Mehr Bewegung für alle: Schüler in Narón benutzen ein Standvelo während des Lesens. (Bild: Miguel Riopa/AFP (13. September 2018))

«Wir sind keine Stadt der Dicken», sagt Naróns Bürgermeisterin Marián Ferreiro. «Sondern wir sind ein ganz normaler Ort, wo es – wie in jeder anderen Stadt auch – Probleme mit dem Übergewicht gibt.» Aber eines ist doch aussergewöhnlich in Narón: Sie ist die erste spanische Stadt, die ihren Bürgern eine kollektive Schlankheitskur verschrieben hat, um die überschüssigen Kilo zu verlieren – nach dem Motto «gemeinsam geht es besser».

Das Abspeckrezept scheint zu funktionieren: Tausende Personen machen dabei mit. Und sie sorgen dafür, dass sich die Stadt in der Region Galicien zum Gesundheitsvorreiter Spaniens und zu einem Modell für ganz Europa entwickelt.

Hausarzt hatte die Idee fürs Massenexperiment

Die Latte wurde in der Kleinstadt am Atlantik, in der 39'000 Einwohner leben, hoch gehängt: Die Menschen sollen dazu motiviert werden, im Laufe von zwei Jahren rund 100'000 Kilogramm abnehmen – zusammengerechnet natürlich. Die Gesundheitsbehörden Naróns schätzen, dass rund ein Drittel der örtlichen Bevölkerung zu viel auf den Rippen hat – ähnlich sieht es übrigens in ganz Spanien aus. Wenn jeder Übergewichtige in Narón im Schnitt zehn Prozent leichter werde, dann sei das 100'000-Kilo-Ziel schnell erreicht, hat das Rathaus ausgerechnet.

«100'000 gewichtige Gründe» heisst die Abnehmkampagne, die nun schon seit Jahresanfang in Narón läuft. Mit grossem Erfolg: Mehr als 4000 Bürger erklärten sich bereit, ihre Pfunde zu bekämpfen. Zum Beispiel Teresa Rodríguez, die bereits zwölf Kilo verlor. «Ich wog vorher 82 Kilogramm, jetzt sind es nur noch 70», berichtete sie dieser Tage im lokalen Radiosender. «Und ich fühle mich nun sehr viel besser.»
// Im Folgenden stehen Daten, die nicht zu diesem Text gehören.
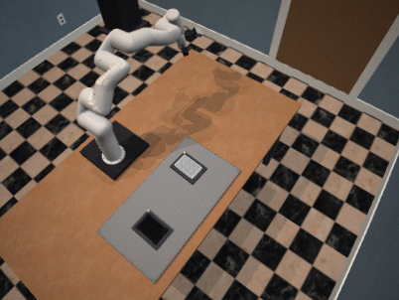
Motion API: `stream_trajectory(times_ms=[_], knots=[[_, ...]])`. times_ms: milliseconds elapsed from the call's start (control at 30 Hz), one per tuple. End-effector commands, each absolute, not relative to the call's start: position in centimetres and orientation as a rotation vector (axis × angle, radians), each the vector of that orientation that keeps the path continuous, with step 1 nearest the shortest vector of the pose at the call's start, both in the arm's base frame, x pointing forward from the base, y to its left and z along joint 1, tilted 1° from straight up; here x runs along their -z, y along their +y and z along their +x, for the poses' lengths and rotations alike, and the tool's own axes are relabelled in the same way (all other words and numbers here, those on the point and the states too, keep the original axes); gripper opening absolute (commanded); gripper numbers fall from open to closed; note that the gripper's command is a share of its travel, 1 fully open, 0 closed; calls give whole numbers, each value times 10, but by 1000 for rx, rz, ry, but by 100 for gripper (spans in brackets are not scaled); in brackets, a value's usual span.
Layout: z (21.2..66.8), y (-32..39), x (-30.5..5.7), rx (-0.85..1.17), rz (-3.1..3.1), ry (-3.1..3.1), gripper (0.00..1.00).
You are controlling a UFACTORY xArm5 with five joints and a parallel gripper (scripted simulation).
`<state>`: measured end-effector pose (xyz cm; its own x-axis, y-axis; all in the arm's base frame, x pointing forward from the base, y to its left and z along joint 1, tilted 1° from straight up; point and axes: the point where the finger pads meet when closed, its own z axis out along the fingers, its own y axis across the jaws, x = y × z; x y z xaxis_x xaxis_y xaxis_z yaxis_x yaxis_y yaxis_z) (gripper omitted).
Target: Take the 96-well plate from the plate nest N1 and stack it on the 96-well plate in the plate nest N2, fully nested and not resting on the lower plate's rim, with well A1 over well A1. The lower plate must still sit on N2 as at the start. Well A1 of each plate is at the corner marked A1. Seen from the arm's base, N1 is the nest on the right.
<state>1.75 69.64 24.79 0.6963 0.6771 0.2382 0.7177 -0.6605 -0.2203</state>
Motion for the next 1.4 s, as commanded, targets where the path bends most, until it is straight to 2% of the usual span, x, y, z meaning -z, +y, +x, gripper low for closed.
stream_trajectory(times_ms=[0, 533, 1033, 1367], knots=[[17, 697, -251, 197, -2606, -1101, 100], [17, 697, -251, 197, -2606, -1101, 100], [93, 675, -258, 207, -2687, -1001, 100], [123, 660, -260, 226, -2693, -1000, 100]])
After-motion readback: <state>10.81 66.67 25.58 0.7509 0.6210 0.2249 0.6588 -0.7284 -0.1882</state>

Sogar die 41-jährige Bürgermeisterin Ferreiro stellte sich öffentlichkeitswirksam auf die Waage und verkündete, dass die angezeigten 75 Kilo Gewicht zu viel seien. Seitdem probiert auch sie das schlichte, aber effektive Schlankheitsrezept aus, das im städtischen Gesundheitszentrum allen Übergewichtigen verordnet wird: kalorienbewusstere Ernährung und wenigstens eine Stunde Bewegung am Tag. Die Idee zu diesem Massenexperiment hatte Carlos Piñeiro, einer der Hausärzte Naróns. Er will damit der sich ausbreitenden Fettleibigkeit entgegensteuern. Das bringe den Menschen mehr Lebensqualität, und es helfe zugleich den Patienten wie dem Gesundheitssystem, Kosten für teure Behandlungen zu sparen. Piñeiro erinnert daran, dass die Bekämpfung des Übergewichts bei der Vorbeugung von Krankheiten, besonders von Herz- und Kreislaufproblemen, eine grosse Rolle spiele.
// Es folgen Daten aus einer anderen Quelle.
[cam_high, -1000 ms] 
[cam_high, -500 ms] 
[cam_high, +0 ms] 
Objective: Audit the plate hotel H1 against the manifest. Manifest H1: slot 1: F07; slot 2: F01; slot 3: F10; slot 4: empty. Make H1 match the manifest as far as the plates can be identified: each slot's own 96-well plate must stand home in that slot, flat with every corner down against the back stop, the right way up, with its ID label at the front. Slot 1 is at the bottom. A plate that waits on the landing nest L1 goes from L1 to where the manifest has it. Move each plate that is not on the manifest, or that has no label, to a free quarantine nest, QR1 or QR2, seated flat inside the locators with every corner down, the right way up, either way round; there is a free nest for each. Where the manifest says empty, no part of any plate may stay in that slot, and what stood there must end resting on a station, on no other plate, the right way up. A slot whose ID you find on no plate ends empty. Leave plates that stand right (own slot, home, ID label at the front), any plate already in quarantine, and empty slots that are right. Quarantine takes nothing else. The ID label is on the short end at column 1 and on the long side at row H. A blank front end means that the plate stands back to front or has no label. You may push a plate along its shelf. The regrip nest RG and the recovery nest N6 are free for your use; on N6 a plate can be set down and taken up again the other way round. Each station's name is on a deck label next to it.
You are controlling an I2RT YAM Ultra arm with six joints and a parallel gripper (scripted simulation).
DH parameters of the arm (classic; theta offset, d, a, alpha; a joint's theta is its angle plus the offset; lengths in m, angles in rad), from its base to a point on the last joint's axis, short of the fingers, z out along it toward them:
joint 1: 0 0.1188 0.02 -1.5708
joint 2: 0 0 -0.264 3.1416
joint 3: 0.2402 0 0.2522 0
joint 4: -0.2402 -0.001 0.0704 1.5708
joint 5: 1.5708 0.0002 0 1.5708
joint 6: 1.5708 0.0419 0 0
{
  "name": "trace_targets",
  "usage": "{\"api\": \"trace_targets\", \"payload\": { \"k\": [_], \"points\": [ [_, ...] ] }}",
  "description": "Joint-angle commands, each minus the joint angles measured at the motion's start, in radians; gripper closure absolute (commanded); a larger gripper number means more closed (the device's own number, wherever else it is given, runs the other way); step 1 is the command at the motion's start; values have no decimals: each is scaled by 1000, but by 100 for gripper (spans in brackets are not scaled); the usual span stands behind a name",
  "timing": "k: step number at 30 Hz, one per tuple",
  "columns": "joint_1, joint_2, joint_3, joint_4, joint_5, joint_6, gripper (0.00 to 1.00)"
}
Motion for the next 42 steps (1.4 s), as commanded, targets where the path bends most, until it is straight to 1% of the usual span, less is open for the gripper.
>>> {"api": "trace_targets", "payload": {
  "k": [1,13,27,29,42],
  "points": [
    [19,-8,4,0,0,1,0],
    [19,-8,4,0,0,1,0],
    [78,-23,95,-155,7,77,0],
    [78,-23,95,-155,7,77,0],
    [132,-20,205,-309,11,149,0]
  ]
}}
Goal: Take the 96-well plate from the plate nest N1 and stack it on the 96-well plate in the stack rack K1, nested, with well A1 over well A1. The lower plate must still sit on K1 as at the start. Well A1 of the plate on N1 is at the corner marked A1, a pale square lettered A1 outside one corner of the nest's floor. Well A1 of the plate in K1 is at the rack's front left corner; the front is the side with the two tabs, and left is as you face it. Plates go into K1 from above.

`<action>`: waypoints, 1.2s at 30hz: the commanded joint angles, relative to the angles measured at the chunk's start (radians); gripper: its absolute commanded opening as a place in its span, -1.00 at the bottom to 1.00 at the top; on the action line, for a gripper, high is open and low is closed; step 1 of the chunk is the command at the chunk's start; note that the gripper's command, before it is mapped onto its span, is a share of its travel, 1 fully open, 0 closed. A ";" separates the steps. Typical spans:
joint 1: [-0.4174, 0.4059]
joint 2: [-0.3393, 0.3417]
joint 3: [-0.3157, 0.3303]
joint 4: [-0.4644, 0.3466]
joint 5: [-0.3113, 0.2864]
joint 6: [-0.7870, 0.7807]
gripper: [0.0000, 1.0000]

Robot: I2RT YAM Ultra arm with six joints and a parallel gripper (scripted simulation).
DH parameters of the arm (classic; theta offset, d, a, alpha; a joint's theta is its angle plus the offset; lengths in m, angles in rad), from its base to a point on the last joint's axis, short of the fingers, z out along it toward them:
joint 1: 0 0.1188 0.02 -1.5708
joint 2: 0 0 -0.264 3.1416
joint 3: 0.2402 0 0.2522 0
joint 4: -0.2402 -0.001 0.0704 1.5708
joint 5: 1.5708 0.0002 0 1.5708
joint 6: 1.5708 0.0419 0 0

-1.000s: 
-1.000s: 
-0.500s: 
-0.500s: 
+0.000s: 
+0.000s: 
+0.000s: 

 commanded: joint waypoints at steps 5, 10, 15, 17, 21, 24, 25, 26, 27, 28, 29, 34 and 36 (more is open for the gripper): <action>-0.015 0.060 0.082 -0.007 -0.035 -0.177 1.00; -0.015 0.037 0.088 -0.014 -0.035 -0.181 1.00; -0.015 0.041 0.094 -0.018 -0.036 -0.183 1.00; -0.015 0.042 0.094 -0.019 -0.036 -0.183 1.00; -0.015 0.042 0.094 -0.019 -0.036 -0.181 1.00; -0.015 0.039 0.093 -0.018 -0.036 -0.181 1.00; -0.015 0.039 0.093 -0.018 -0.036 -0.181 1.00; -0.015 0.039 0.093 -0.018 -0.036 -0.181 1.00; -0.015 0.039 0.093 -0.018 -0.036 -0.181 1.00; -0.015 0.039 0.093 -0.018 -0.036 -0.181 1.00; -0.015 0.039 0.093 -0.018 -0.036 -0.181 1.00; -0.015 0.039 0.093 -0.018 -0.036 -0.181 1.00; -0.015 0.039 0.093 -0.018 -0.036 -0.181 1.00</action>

Kollektiv und gesellig zum Ziel

Der Schlüssel zum Abnehmerfolg sei die «gemeinsame Herangehensweise», glaubt der Arzt. Also keine einsamen und quälenden Abmagerungskuren, sondern kollektive und gesellige Aktionen, bei denen sich die Teilnehmer gegenseitig motivieren.

Piñeiro sorgt deswegen dafür, dass sich seine Patienten täglich zum Walking, Tanzen oder zur Gymnastik treffen. Das Rathaus und Vereine unterstützen die Kampagne mit Sport- und Ernährungskursen. Sogar die Restaurants im Ort machen mit und haben «schlanke Menus» auf der Karte. «Wenn man gesund isst, schmeckt es noch besser», proklamieren die Küchenchefs. Schon Naróns Schulkinder lernen im Unterricht, wie man Übergewicht vermeidet. Zudem wurden ihnen mehr Aktivitäten verordnet: In der öffentlichen Jorge-Juan-Schule etwa wurde die Zahl der wöchentlichen Sportstunden erhöht. Auch in der grossen Pause heisst es vermehrt: bewegen statt sitzen.
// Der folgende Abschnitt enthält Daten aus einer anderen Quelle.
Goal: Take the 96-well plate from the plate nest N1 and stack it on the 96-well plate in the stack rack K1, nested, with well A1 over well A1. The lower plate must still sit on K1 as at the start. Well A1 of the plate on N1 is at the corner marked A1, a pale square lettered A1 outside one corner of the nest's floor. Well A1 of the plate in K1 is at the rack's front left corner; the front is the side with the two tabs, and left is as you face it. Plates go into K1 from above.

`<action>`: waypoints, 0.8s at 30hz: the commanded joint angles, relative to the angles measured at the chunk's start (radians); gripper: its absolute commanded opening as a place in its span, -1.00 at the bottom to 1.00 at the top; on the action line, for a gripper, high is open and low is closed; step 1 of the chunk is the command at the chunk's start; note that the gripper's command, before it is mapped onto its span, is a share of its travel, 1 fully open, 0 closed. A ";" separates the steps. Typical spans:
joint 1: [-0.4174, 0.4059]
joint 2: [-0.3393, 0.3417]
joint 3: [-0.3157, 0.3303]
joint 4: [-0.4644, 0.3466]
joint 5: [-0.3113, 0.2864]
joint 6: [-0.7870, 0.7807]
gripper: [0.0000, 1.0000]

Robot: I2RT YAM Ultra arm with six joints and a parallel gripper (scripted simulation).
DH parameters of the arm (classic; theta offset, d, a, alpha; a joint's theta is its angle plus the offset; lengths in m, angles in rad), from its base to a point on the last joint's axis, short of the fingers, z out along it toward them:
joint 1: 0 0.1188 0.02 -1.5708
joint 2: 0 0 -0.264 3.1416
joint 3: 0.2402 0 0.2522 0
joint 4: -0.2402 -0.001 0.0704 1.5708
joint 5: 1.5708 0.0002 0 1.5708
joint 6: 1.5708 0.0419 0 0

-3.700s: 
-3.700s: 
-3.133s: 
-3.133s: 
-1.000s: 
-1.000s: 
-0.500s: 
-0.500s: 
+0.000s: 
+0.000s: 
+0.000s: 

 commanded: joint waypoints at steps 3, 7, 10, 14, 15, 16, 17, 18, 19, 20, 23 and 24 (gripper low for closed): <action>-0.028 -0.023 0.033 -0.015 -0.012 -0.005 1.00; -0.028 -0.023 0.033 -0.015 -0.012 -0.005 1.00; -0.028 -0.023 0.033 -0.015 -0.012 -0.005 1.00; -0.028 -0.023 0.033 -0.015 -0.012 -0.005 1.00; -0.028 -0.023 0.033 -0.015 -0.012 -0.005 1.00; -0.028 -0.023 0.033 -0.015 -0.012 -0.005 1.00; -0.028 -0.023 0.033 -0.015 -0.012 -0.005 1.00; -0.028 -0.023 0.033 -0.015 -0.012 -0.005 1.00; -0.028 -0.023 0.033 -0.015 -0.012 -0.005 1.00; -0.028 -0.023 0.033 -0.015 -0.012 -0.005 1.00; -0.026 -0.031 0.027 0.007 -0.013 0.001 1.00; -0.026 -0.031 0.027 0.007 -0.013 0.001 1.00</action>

«Als wir anfingen, haben einige Leute gelacht»

Gesundheitsexperten und TV-Teams aus ganz Europa pilgern inzwischen nach Narón, um Spaniens «schlankste» Stadt zu besuchen. Der Europäische Verband für die Erforschung der Fettleibigkeit (Easo) zeichnete diese Gesundheitskampagne als vorbildlich aus. Und Naróns Hausarzt Carlos Piñeiro freut sich, dass seine kollektive Abspeckkur immer mehr Anhänger findet. «Als wir anfingen, haben einige Leute gelacht», erinnert er sich. «Heute sind die Menschen stolz, dass sie zu einer Stadt gehören, die einen gesunden Lebensstil fördert.»